# Shrimps that eat BBA/ green hair algae?



## aquasox (Sep 11, 2005)

I've seen on the internet that Malaysian rainbow shrimps are capable of eating black beard algae...can anyone confirm this? Are there any others?

I recently removed my siamese algae eater from my 10 gallon. There is 8 amano shrimp left...I'm wondering if this will be enough to keep the bba and hair algae at bay?

Thanks


----------



## AaronT (Apr 26, 2004)

Caridina japonica are great at eating BBA and other hair type algaes.


----------



## Krisybabe9 (Mar 21, 2006)

According to Arizona Aquatic Gardens, they are effective with green hair algae, but they do not mention bba. you can check out their description here:
http://www.azgardens.com/shrimpfactory.php

Hope this helps a bit.


----------



## John P. (Nov 24, 2004)

More CO2 shrimp should help.


----------



## milalic (Aug 26, 2005)

Do not feed the shrimp. If you feed them, they will not eat the algae as much.

Cheers,
Pedro


----------



## aquasox (Sep 11, 2005)

So amanos will eat bba then (I've heard mixed info on this)? 

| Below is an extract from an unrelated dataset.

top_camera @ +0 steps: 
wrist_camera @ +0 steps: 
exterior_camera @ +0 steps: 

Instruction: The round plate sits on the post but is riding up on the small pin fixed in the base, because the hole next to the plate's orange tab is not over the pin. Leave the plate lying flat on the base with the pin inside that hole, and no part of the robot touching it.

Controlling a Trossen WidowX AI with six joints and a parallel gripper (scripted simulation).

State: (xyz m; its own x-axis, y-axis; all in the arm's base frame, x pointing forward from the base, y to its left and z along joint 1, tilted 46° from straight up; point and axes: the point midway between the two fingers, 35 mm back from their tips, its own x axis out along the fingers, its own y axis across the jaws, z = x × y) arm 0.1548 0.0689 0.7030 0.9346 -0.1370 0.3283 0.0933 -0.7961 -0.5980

There are a few tufts on a piece of driftwood that neither my shrimp nor my SAE would eat...maybe the shrimp will eat the algae when its a smaller size?

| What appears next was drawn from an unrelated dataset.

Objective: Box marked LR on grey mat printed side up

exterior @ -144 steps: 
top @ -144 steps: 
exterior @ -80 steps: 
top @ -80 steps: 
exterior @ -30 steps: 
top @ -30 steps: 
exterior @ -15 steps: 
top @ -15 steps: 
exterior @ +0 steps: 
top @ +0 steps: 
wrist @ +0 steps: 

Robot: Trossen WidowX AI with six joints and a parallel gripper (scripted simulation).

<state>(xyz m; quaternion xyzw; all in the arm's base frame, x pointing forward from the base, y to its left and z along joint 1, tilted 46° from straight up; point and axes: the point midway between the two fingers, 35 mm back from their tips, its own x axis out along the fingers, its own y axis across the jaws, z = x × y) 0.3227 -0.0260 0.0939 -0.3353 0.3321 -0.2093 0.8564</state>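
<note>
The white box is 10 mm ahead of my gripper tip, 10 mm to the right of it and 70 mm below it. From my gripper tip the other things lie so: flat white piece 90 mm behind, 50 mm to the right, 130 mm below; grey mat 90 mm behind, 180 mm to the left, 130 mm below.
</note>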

The tank is DIY CO2 with hagen ladder. CO2 gets over 30 ppm with 1/4 teaspoon yeast added...maybe I should get a refill ready while one is running to keep the CO2 more consistent?

I'll limit the food for the shrimp.


----------



## Laith (Sep 4, 2004)

I've never heard of Amanos eating helathy BBA but maybe if they're hungry enough...

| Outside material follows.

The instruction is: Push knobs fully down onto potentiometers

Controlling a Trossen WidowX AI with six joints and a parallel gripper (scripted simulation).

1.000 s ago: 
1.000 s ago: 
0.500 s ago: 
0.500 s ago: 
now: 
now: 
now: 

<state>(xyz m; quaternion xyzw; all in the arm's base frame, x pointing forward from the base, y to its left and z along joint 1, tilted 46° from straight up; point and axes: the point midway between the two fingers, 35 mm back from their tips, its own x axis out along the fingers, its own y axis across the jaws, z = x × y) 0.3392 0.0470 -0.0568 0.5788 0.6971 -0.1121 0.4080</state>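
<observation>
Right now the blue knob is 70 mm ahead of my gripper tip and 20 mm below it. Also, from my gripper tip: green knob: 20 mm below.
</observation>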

I did see once in someone else's tank Amanos picking at dead or dying BBA (after an excel overdose treatment).


----------



## aquasox (Sep 11, 2005)

Is Excel safe to use with shrimp? Can it be used as a spot treatment or is general dosing better?

Don't have major algae outbreak..just paranoid of getting it again haha


----------



## AaronT (Apr 26, 2004)

Excel is safe to use with shrimp. Just dose following the directions on the bottle.


----------



## plantbrain (Jan 23, 2004)

I can verify that Amanos do eat all types of green hair algae.

I've seen them pick moss, Riccia etc free in a day.

Regards, 
Tom Barr


----------



## dpgibb0 (Mar 7, 2006)

Amanos do not eat BBA, I would recommend injecting CO2, or more CO2 if you are already injecting it into your system. This, coupled with flourish excel doses should help greatly, since it will cause your plants to grow and outcompete the algae for nutrients. The only animal I have seen that can totally get rid of BBA is a Paraguay Darter, which looks similar to an Siamnesis Flying Fox. If you don't feed the darter he will eat the BBA to the wood!

Derrick


----------



## aquasox (Sep 11, 2005)

Thanks....never heard of a Paraguay darter...I think I'm going to google it 

I'll give Excel a try if I run into any problems.


----------